Etxabakoitz continúa siendo la gran operación urbanística pendiente de Pamplona, con capacidad para albergar más de 11.000 viviendas en un ámbito clave para el crecimiento de la ciudad. Su ubicación, próxima a universidades, hospitales y el aeropuerto, lo sitúa como una de las zonas más estratégicas de toda la comarca.

Sin embargo, el proyecto acumula más de veinte años de retrasos. La dependencia del desarrollo del TAV, las modificaciones del planeamiento original y la complejidad administrativa han impedido hasta ahora su puesta en marcha. El plan, diseñado en un contexto económico muy distinto, ha tenido que adaptarse a nuevas necesidades y realidades.

En la actualidad, sigue habiendo una gran incertidumbre sobre la aprobación del proyecto. Su desarrollo será clave no solo para la vivienda, sino también para la reordenación del sistema ferroviario y la integración urbana de varios barrios.

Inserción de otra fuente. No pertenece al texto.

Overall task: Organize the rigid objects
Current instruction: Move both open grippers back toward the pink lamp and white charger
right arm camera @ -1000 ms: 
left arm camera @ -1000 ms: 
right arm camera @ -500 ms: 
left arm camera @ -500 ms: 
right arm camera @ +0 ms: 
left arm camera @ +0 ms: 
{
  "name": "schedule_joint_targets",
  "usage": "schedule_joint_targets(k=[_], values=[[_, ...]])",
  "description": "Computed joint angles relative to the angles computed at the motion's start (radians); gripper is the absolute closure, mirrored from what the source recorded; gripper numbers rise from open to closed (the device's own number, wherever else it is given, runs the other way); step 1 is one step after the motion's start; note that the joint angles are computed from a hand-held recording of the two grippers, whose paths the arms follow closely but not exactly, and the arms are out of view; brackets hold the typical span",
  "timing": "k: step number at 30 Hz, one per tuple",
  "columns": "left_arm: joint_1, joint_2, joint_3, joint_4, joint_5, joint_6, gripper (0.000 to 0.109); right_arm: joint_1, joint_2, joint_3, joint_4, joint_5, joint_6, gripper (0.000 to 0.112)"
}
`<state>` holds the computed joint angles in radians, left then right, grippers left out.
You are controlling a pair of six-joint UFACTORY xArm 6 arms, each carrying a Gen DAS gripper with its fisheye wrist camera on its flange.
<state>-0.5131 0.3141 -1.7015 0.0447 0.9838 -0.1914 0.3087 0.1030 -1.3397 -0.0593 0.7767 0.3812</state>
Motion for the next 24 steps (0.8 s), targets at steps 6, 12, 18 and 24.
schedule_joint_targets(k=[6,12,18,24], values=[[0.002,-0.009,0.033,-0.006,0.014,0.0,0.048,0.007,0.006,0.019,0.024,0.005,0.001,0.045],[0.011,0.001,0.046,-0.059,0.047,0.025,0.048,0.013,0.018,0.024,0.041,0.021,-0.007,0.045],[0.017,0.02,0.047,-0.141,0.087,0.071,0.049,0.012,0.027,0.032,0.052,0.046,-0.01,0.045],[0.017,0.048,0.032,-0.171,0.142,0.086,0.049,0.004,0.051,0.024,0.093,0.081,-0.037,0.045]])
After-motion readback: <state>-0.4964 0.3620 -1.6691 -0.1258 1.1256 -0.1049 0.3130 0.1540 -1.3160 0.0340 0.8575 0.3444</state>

La culminación de Ardoi y la mirada puesta en Guenduláin

Ardoi, en Zizur Mayor, se ha consolidado como uno de los principales focos de crecimiento residencial de la comarca en los últimos años, con un importante desarrollo de vivienda protegida. El nuevo planeamiento contempla la construcción de unas 1.800 viviendas, en continuidad con este ámbito y en nuevos suelos situados en el borde del municipio. La propuesta incluye también espacio para actividades económicas y reservas estratégicas para el futuro. Pese a este crecimiento, Ardoi presenta ya un alto grado de desarrollo, lo que limita su capacidad para absorber nuevas grandes demandas.

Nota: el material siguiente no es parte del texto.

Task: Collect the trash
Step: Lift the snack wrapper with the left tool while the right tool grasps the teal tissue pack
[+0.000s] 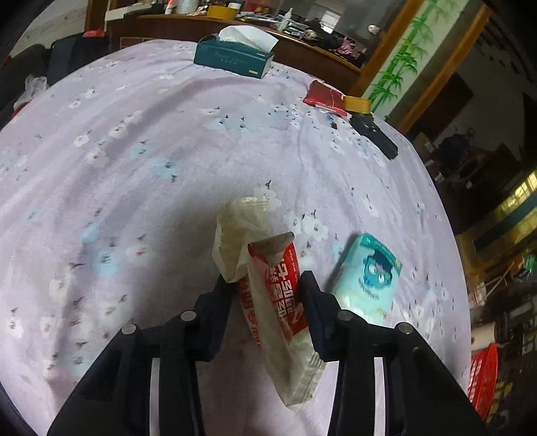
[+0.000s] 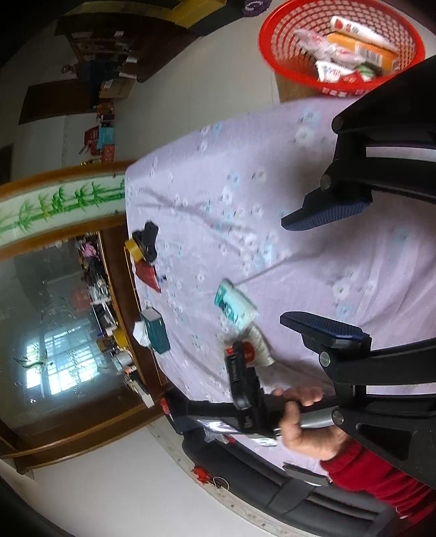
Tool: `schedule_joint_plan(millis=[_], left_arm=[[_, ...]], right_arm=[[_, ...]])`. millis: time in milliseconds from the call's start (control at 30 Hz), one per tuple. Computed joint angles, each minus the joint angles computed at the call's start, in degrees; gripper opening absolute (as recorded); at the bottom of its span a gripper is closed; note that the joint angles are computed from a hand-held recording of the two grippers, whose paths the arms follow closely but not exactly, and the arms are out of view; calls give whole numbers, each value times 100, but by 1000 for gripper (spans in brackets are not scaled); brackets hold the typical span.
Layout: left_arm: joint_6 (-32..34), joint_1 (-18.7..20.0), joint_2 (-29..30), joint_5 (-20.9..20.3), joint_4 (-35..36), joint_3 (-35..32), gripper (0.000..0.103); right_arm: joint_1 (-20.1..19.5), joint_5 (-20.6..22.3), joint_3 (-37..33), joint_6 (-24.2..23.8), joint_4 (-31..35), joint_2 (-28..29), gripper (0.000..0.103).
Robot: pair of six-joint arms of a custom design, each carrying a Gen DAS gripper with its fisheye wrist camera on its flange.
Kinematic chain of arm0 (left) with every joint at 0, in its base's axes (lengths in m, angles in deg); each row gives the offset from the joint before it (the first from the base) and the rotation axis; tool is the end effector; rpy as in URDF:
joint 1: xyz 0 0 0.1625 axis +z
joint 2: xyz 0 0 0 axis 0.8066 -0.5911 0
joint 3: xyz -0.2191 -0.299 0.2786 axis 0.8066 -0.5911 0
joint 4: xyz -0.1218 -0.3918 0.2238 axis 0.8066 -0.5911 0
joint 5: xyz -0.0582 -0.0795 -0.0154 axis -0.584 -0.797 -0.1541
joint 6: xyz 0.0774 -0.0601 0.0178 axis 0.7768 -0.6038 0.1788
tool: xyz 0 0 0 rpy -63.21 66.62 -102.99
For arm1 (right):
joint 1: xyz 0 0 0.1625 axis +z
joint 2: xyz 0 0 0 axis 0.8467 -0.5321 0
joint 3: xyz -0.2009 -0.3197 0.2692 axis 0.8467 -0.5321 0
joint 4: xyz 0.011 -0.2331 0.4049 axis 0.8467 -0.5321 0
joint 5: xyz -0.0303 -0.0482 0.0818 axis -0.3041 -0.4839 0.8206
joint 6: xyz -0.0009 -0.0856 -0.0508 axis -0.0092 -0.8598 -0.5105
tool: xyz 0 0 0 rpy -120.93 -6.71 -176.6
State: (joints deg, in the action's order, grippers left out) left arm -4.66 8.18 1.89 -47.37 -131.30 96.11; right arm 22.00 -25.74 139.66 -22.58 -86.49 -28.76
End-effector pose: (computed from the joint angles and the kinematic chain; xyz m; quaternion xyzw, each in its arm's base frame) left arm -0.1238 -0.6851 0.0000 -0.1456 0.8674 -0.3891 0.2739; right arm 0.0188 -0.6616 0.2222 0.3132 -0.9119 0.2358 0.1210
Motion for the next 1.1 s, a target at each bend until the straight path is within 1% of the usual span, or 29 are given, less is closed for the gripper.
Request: schedule_joint_plan(millis=[33, 133, 167, 200, 267, 333, 400, 433, 467, 533, 600, 667, 733, 833, 967, 1000, 1033, 1067, 1100], left_arm=[[168, -54, -31, 32, -225, 124, 39], [482, -174, -74, 273, -811, 388, 39], [664, -233, -47, 487, -1164, 488, 39], [829, -272, 1, 674, -1428, 523, 39], [1114, -310, 107, 1011, -1895, 545, 39], [1251, -273, 125, 992, -2247, 593, 39], [1263, -253, 134, 1053, -2322, 596, 39], [1304, -243, 142, 1041, -2379, 608, 39], [1275, -234, 125, 1031, -2383, 635, 39], [1212, -216, 109, 1078, -2464, 673, 39], [1041, -168, 56, 1053, -2417, 720, 39], [783, -146, -12, 1075, -2275, 810, 39], [687, -131, -42, 1037, -2224, 853, 39], [573, -130, -50, 1067, -2103, 848, 39], [543, -139, -53, 1132, -2082, 854, 39], [566, -143, -46, 1132, -2086, 850, 39], [592, -145, -36, 1137, -2067, 835, 39], [652, -159, -15, 1156, -2060, 812, 39], [737, -173, 5, 1158, -2118, 801, 39]], right_arm=[[73, -59, -71, 62, 4, 99, 60], [275, -260, -417, 364, 231, 466, 60], [321, -308, -514, 456, 304, 563, 60], [403, -392, -712, 654, 415, 760, 60], [534, -524, -1010, 817, 527, 1087, 60], [675, -783, -1331, 1068, 576, 1453, 60], [761, -934, -1649, 1305, 733, 1773, 60], [805, -1044, -1800, 1396, 770, 1931, 60], [871, -1245, -1995, 1535, 763, 2153, 60], [936, -1422, -2307, 1751, 906, 2445, 60], [1003, -1750, -2583, 1906, 967, 2723, 60], [1032, -1902, -2731, 2044, 954, 2880, 60], [1079, -2054, -2816, 2007, 859, 3016, 60], [1182, -2329, -2803, 1769, 549, 3150, 60], [1315, -2883, -2682, 1010, -139, 3360, 60], [1300, -2855, -2640, 842, -276, 3366, 60], [1282, -2825, -2575, 708, -405, 3344, 56], [1258, -2780, -2547, 682, -411, 3314, 52], [1216, -2685, -2482, 729, -395, 3235, 44]])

Más al sur, la comarca de Iruña podría experimentar un importante crecimiento con el paraje de Guenduláin, donde 50 constructoras y promotoras llegaron a desembolsar 100 millones por la compra de terrenos. Este gran desarrollo contemplaba 18.000 viviendas, el 88% protegidas, pero no ha habido avances desde que se aprobara la modificación inicial de los proyectos en 2020.